How long will we keep your information?

We will not keep information for longer than is necessary unless we have a legal obligation to hold the information beyond that time. Data received from NHS Digital and ONS will be kept for the length of time specified in the data-sharing agreement unless a legal obligation requires otherwise.

How can you see what personal information is held about you?

You can ask to see what personal information we hold about you. This is sometimes called a Subject Access Request. We will provide the information to you within one month (unless things are very complicated) and there is no cost for this. If you want to see the information we hold about you, please contact us using the contact details at the end of this notice. You do not have to give any reasons for why you want to see this information.

The National Data Opt-Out

The national data opt-out enables patients to set or update their choice regarding how their confidential patient information is used for purposes of planning and research, except for certain circumstances. The national data opt-out provides a secure and accessible way for patients to opt-out of their confidential patient information being used for purposes other than their individual care and treatment except for certain exemptions.
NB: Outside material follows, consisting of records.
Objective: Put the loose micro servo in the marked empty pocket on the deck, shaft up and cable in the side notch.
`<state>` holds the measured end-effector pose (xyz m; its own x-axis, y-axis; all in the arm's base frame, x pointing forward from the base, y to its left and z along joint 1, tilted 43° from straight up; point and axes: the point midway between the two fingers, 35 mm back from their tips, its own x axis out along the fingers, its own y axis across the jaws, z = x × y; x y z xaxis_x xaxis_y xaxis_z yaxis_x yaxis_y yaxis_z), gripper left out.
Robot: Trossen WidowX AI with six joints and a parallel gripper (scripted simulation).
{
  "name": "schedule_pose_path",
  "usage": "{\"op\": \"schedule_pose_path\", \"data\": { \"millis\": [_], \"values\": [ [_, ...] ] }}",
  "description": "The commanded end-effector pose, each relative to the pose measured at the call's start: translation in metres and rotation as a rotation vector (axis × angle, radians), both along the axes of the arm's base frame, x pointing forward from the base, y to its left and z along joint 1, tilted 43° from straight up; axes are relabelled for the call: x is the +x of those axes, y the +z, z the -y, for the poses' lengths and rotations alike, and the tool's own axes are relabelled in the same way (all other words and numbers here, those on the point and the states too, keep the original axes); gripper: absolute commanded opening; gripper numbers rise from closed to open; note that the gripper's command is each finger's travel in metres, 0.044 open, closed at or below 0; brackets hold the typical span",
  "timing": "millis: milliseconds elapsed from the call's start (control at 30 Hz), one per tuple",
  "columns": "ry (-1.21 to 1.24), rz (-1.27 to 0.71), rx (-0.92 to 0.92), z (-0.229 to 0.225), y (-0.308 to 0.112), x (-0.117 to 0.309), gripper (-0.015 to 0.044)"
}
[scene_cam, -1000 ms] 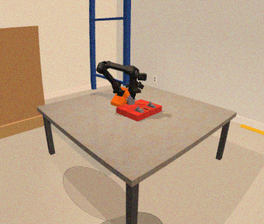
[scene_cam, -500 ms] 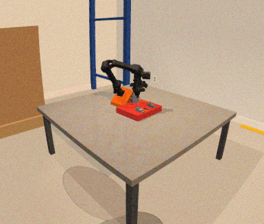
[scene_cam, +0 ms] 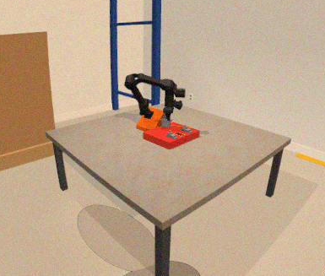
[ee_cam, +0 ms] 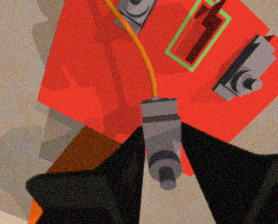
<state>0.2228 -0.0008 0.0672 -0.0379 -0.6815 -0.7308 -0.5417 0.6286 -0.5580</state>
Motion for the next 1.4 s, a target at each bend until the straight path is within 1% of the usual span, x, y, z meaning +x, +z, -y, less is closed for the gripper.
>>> {"op": "schedule_pose_path", "data": {
  "millis": [0, 533, 833, 1367],
  "values": [
    [-0.104, 0.098, -0.002, -0.001, 0.000, 0.000, 0.0000],
    [-0.487, 0.454, -0.021, -0.001, 0.000, 0.000, 0.0000],
    [-0.491, 0.458, -0.021, 0.000, 0.000, 0.007, 0.0000],
    [-0.491, 0.461, -0.021, 0.006, 0.003, 0.070, 0.0000]
  ]
}}
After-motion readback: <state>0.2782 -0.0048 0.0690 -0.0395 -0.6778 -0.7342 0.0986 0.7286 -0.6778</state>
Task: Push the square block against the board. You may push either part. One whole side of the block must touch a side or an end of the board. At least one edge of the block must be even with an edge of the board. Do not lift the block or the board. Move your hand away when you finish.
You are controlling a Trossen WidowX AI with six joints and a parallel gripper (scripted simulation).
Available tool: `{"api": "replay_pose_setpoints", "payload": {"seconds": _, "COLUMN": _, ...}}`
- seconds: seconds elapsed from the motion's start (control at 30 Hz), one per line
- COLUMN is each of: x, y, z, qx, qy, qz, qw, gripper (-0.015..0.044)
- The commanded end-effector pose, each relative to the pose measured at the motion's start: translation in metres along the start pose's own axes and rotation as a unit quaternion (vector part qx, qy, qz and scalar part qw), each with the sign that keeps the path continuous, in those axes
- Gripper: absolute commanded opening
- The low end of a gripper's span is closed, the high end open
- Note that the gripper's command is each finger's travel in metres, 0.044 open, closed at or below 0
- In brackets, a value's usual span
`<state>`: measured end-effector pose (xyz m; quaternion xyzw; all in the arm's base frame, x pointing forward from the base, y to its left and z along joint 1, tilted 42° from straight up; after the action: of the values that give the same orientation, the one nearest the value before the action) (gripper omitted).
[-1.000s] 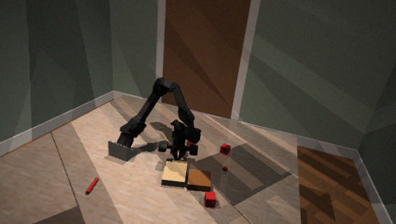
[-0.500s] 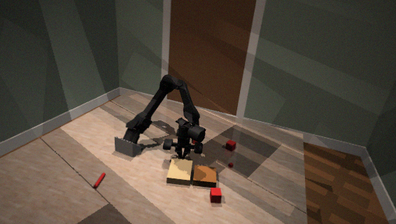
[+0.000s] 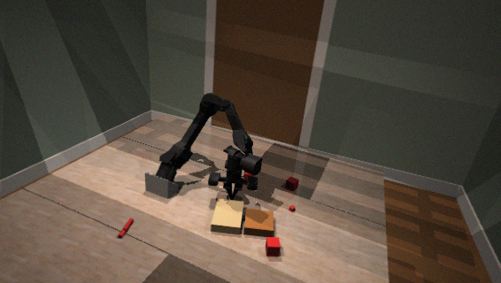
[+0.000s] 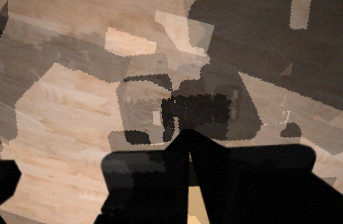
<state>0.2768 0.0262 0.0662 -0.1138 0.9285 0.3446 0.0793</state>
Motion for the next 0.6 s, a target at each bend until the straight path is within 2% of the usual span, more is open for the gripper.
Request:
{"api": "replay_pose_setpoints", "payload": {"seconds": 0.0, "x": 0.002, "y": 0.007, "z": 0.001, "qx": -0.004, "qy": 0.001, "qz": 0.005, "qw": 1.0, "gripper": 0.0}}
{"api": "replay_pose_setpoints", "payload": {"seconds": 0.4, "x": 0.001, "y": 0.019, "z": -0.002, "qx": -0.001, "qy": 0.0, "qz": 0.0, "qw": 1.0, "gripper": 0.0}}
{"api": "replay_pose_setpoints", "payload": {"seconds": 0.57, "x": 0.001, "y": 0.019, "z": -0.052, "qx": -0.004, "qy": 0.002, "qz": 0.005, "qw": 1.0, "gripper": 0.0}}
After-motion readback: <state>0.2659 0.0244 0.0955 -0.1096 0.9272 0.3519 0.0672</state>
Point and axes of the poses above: the point midway between the two fingers, 35 mm back from their tips, its own z axis out along the fingers, its own x axis across the jaws, y = z × x, the point moved 2 cm from there along -z, back along the fingers, and after that the axes turned 3 degrees about z, right-handed, at the moved point
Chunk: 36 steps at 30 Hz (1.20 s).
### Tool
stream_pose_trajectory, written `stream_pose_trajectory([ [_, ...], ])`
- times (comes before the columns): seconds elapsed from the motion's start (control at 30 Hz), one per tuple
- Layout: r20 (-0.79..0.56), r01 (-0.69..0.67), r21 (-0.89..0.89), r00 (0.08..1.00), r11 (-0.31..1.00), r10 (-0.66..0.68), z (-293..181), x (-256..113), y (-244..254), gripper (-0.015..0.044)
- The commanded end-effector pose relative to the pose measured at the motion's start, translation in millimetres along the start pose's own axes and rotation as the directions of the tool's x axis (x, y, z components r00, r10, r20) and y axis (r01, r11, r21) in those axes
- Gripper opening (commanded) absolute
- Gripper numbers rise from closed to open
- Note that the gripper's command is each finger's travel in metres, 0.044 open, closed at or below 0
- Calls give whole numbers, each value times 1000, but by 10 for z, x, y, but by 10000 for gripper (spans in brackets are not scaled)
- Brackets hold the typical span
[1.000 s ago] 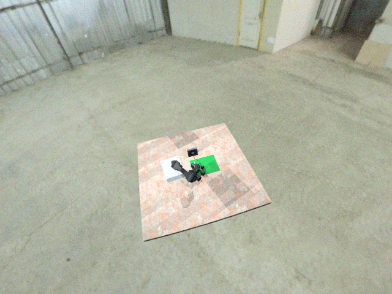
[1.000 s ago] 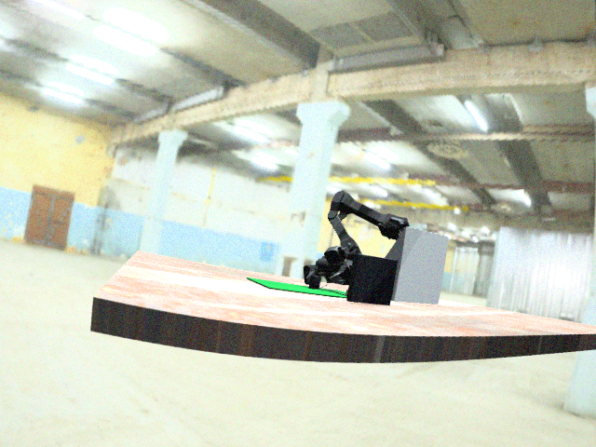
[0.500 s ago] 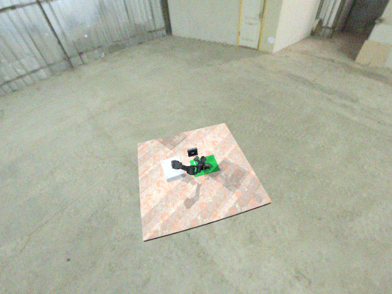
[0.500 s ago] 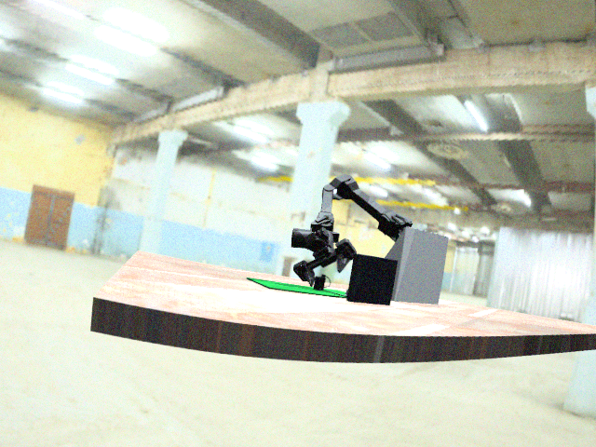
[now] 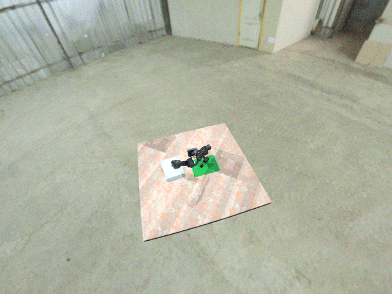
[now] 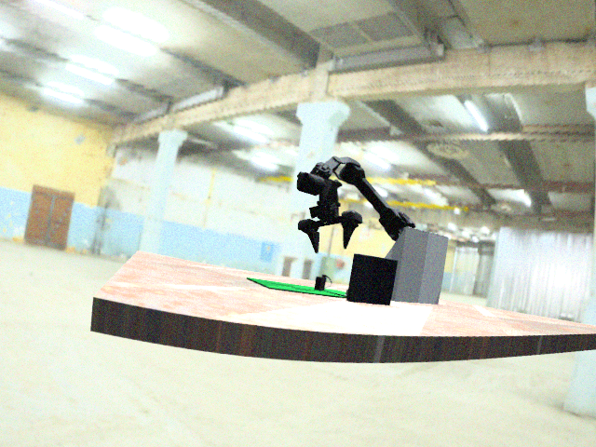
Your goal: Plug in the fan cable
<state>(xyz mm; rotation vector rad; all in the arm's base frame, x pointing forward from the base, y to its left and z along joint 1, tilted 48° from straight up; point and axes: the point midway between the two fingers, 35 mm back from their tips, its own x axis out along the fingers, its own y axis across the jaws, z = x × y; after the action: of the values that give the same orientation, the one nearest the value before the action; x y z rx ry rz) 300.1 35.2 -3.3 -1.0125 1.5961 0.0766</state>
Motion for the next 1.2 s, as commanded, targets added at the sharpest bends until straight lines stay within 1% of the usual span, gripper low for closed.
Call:
stream_pose_trajectory([
  [0.0, -59, 246, -39, 967, 968, -248, -7, -471, -26, 440],
  [0.27, -58, 246, -39, 967, 969, -248, -4, -444, -33, 440],
  [0.37, -56, 243, -40, 968, 969, -245, 14, -214, -93, 440],
  [0.5, -57, 246, -39, 967, 968, -248, -31, 323, -237, 440],
  [0.57, -61, 250, -39, 966, 967, -252, -70, 477, -278, 440],
  [0.83, -61, 250, -39, 966, 967, -252, -76, 524, -290, 440],
  [1.17, -61, 250, -40, 966, 968, -252, -79, 679, -331, 440],
])
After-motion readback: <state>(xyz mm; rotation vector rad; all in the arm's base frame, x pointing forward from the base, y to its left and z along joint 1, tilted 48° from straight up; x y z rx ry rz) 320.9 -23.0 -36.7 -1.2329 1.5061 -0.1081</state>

The national data opt-out is set up directly with the NHS and will apply across all health and care settings by 2020. NHS Digital will respect all opt-out choices from 25th May 2018. Once an individual registers a national data opt-out, their confidential patient information may not be used for the purposes of planning and research. A national data opt-out will not apply retrospectively, meaning it does not need to be applied to data that has already been processed. At the point a particular dataset has been used or released, all patients who opted out at that time will be removed.

Data received by the Local Authority from NHS Digital will already have had national data-opt out choices applied.

How to Contact Us

You can contact us on 020 8770 5000

Visit us at Sutton Central Library, St Nicholas Way, Sutton, SM1 1EA

Write to us at Public Health, Civic Offices, London Borough of Sutton, St Nicholas Way, Sutton, SM1 1EA

Data Protection Officer Contact Details

Please contact the London Borough of Sutton if you have any questions about our privacy policy or the information we hold by email or write to us at Data Protection Officer, London Borough of Sutton, Civic Offices, St Nicholas Way, Sutton, SM1 1EA.

If you would like to know more about your rights under the Data Protection Act, and what you should expect from the Council, the ICO (Information Commissioners Officer) can be contacted for further advice.